Microsoft confirms another Windows print spooler zero-day bug – BleepingComputer

Microsoft Windows vulnerability

Microsoft has issued an advisory for another zero-day Windows print spooler vulnerability tracked as CVE-2021-36958 that allows local attackers to gain SYSTEM privileges on a computer.

This vulnerability is part of a class of bugs known as ‘PrintNightmare,’ which abuses configuration settings for the Windows print spooler, print drivers, and the Windows Point and Print feature.

Microsoft released security updates in both July and August to fix various PrintNightmare vulnerabilities.

However, a vulnerability disclosed by security researcher Benjamin Delpy still allows threat actors to quickly gain SYSTEM privileges simply by connecting to a remote print server, as demonstrated below.

This vulnerability uses the CopyFile registry directive to copy a DLL file that opens a command prompt to the client along with a print driver when you connect to a printer.

While Microsoft’s recent security updates changed the new printer driver installation procedure so that it requires admin privileges, you will not be required to enter admin privileges to connect to a printer when that driver is already installed.

Furthermore, if the driver exists on a client, and thus does not need to be installed, connecting to a remote printer will still execute the CopyFile directive for non-admin users. This weakness allows Delpy’s DLL to be copied to the client and executed to open a SYSTEM-level command prompt.

Microsoft releases advisory on CVE-2021-36958

Today, Microsoft issued an advisory on a new Windows Print Spooler vulnerability tracked as CVE-2021-36958.

“A remote code execution vulnerability exists when the Windows Print Spooler service improperly performs privileged file operations,” reads the CVE-2021-36958 advisory.

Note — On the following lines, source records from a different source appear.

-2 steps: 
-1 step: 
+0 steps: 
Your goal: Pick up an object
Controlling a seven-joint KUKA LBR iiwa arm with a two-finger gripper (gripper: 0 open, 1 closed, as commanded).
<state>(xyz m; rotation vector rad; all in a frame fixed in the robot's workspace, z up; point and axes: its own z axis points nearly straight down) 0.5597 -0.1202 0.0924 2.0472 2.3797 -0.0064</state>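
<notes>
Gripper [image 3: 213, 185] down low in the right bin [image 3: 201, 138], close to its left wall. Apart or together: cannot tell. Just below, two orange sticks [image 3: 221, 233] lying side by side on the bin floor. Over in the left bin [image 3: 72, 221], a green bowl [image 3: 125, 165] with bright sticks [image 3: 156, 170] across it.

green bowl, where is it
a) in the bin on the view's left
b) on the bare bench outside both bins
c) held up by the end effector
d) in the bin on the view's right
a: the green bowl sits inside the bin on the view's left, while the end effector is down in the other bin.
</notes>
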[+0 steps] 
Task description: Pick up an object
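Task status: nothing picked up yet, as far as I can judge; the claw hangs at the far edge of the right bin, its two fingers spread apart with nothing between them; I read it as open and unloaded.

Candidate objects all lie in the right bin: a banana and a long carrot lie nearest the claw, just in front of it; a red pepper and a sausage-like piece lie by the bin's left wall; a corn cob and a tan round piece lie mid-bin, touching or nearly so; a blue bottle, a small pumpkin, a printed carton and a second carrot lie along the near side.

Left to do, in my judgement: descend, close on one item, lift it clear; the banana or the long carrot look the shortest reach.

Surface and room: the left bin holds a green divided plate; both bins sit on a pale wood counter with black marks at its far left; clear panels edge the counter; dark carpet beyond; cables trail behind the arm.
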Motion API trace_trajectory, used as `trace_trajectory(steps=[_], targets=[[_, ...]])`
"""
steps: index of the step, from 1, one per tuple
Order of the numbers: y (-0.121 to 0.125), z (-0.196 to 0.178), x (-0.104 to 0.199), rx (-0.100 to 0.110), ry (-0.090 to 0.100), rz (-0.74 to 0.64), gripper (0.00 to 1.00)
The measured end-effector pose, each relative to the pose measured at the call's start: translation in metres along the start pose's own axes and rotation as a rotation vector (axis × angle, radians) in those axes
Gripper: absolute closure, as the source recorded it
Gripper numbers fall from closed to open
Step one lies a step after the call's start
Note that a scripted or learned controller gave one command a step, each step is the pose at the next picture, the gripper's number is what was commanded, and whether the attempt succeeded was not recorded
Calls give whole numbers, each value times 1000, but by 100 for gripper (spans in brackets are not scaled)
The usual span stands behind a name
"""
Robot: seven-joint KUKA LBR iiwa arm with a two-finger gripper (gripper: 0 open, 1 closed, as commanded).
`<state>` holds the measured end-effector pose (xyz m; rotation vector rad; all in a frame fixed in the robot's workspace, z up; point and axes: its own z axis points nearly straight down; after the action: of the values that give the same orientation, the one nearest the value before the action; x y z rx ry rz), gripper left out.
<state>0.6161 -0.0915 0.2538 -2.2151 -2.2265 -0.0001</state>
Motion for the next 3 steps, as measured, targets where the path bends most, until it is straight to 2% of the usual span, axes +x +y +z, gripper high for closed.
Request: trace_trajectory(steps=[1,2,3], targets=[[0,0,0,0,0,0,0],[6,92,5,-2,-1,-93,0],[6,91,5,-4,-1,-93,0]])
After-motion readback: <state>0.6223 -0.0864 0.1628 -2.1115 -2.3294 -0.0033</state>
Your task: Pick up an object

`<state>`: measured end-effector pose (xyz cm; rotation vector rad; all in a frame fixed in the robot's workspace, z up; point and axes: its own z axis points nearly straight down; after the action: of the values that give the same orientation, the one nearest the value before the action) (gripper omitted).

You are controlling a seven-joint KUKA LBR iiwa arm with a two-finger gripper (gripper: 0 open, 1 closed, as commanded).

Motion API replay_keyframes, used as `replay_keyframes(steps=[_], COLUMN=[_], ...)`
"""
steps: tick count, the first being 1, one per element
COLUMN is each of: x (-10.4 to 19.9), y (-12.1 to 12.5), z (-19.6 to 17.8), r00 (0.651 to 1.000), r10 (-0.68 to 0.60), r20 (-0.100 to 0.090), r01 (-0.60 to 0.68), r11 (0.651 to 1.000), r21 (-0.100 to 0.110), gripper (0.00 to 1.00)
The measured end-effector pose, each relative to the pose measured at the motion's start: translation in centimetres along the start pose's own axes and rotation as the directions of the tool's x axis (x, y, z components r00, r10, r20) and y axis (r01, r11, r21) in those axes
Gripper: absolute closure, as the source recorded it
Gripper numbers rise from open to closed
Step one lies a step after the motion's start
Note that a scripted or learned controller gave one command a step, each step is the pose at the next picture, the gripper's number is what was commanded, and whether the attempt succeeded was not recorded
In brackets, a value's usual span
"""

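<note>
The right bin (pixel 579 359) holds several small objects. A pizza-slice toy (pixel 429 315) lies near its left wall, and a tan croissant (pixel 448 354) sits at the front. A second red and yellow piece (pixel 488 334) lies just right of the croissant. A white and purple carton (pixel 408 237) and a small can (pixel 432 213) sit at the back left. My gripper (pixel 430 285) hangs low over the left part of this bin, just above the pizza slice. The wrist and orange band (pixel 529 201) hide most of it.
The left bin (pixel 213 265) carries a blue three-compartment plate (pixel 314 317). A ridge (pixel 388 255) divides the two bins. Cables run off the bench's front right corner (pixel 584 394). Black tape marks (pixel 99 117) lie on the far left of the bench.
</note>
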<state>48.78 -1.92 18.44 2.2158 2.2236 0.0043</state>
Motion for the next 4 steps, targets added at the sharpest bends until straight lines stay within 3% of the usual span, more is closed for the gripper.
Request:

“An attacker who successfully exploited this vulnerability could run arbitrary code with SYSTEM privileges. An attacker could then install programs; view, change, or delete data; or create new accounts with full user rights.”

“The workaround for this vulnerability is stopping and disabling the Print Spooler service.”

Will Dormann, a vulnerability analyst for CERT/CC, told BleepingComputer that Microsoft confirmed the CVE-2021-36958 corresponds to the PoC exploit shared by Delpy on Twitter and described above.

In the advisory, Microsoft attributes the bug to Victor Mata of FusionX, Accenture Security, who also discovered the bug in December 2020.

Strangely, Microsoft has classified this as a remote code execution vulnerability, even though the attack needs to be performed locally on a computer.

When BleepingComputer asked Dormann to clarify if this was incorrect labeling, we were told “it’s clearly local (LPE)” based on the CVSS:3.0 7.3 / 6.8 score.

“They just recycled “A remote code execution vulnerability exists when the Windows Print Spooler service improperly performs privileged file operations” : https://google.com/search?q=%22A+.” Dormann told BleepingComputer.

Microsoft will likely update their advisory over the next few days to change its ‘impact’ rating to ‘Elevation of Privilege.’

Mitigating the CVE-2021-36958 vulnerability

Microsoft has not yet released a security update for this flaw, but states you can remove the attack vector by disabling the Print Spooler.

As disabling the Print Spooler will prevent your device from printing, a better method is only to allow your device to install printers from authorized servers.

This restriction can be done using the ‘Package Point and print – Approved servers’ group policy, preventing non-administrative users from installing print drivers using Point and Print unless the print server is on the approved list. 

Package Point and print - Approved servers group policy
Package Point and print – Approved servers group policy

To enable this policy, launch the Group Policy Editor (gpedit.msc) and navigate to User Configuration > Administrative Templates > Control Panel > Printers > Package Point and Print – Approved Servers.

When toggling on the policy, enter the list of servers that you wish to allow to use as a print server, and then press OK to enable the policy. If you do not have a print server on your network, you can enter a fake server name to enable the feature.

Using this group policy will provide the best protection against CVE-2021-36958 exploits but will not prevent threat actors from taking over an authorized print server with malicious drivers.